◆ Task to complete:
Write out, please, each line from the one containing "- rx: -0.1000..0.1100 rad" to the final line of the data, both included, exactly and without pictures.
┄┄┄┄┄┄┄┄┄┄┄┄┄┄┄┄┄┄┄┄
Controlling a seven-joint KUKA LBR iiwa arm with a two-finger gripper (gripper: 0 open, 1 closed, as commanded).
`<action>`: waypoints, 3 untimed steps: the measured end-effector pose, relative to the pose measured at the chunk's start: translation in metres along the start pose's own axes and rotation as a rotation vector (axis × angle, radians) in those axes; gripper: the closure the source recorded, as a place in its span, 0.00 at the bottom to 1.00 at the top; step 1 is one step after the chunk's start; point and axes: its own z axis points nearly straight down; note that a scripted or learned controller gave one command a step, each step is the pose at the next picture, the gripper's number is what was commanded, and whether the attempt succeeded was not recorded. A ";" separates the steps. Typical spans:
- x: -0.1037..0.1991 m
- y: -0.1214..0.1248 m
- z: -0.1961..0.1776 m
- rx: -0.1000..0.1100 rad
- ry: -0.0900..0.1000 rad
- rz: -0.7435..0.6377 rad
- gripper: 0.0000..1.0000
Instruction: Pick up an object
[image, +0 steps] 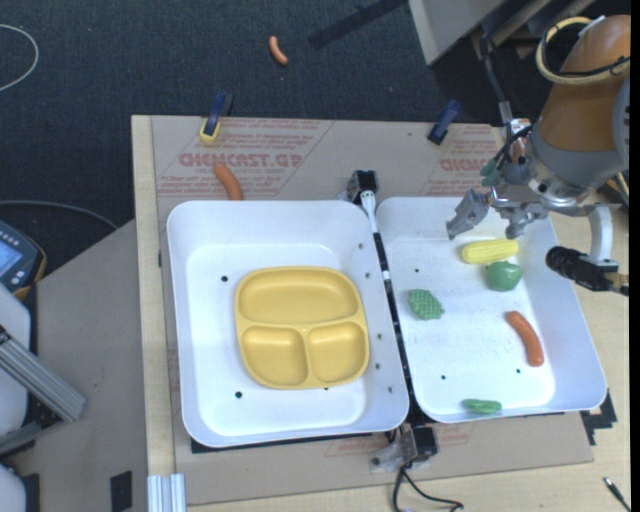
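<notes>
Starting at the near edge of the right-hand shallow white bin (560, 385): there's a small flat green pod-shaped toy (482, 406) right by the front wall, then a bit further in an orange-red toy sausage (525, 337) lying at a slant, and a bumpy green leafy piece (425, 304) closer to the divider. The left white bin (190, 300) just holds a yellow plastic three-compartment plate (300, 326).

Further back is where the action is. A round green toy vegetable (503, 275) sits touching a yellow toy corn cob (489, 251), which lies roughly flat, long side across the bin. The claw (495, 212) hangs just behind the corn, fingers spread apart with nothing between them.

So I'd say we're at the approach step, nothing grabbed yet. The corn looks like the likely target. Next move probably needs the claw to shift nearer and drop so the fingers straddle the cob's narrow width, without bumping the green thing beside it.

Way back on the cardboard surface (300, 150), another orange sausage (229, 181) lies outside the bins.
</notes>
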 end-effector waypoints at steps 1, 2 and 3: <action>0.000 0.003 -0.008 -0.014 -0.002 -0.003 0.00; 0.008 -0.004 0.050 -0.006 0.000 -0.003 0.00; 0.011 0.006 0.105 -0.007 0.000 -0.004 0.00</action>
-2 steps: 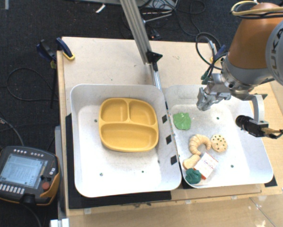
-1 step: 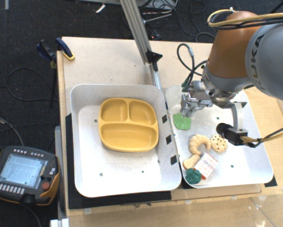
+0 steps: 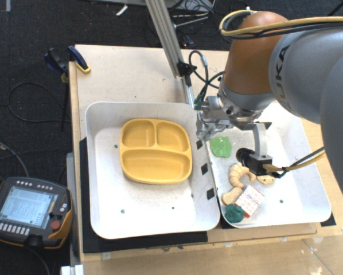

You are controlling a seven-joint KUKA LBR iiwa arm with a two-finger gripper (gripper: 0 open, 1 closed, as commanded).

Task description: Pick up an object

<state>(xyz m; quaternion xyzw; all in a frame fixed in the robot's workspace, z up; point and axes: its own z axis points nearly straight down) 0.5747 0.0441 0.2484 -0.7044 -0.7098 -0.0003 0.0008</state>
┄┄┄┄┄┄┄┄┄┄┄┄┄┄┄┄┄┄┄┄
◆ Output of the exercise:
- rx: -0.1000..0.1100 rad
- ry: -0.0900..0.1000 rad
- rz: -0.7435..0.6377 rad
- gripper: 0.0000..1.0000
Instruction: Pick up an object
[image, +0 steps] 
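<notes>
Starting at the near edge of the right-hand shallow white bin (560, 385): there's a small flat green pod-shaped toy (482, 406) right by the front wall, then a bit further in an orange-red toy sausage (525, 337) lying at a slant, and a bumpy green leafy piece (425, 304) closer to the divider. The left white bin (190, 300) just holds a yellow plastic three-compartment plate (300, 326).

Further back is where the action is. A round green toy vegetable (503, 275) sits touching a yellow toy corn cob (489, 251), which lies roughly flat, long side across the bin. The claw (495, 212) hangs just behind the corn, fingers spread apart with nothing between them.

So I'd say we're at the approach step, nothing grabbed yet. The corn looks like the likely target. Next move probably needs the claw to shift nearer and drop so the fingers straddle the cob's narrow width, without bumping the green thing beside it.

Way back on the cardboard surface (300, 150), another orange sausage (229, 181) lies outside the bins.
</notes>
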 end-effector waypoints at steps 1, 2 and 3: <action>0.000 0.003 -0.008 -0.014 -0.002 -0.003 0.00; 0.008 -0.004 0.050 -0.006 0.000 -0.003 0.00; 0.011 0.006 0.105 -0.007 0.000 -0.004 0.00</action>
-2 steps: 
-1 step: 
+0 steps: 

You are controlling a seven-joint KUKA LBR iiwa arm with a two-finger gripper (gripper: 0 open, 1 closed, as commanded).

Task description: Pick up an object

<state>(xyz m; quaternion xyzw; all in a frame fixed in the robot's workspace, z up; point and axes: its own z axis points nearly straight down) 0.5747 0.0441 0.2484 -0.7044 -0.7098 -0.0003 0.0008</state>

The output requires no further additions.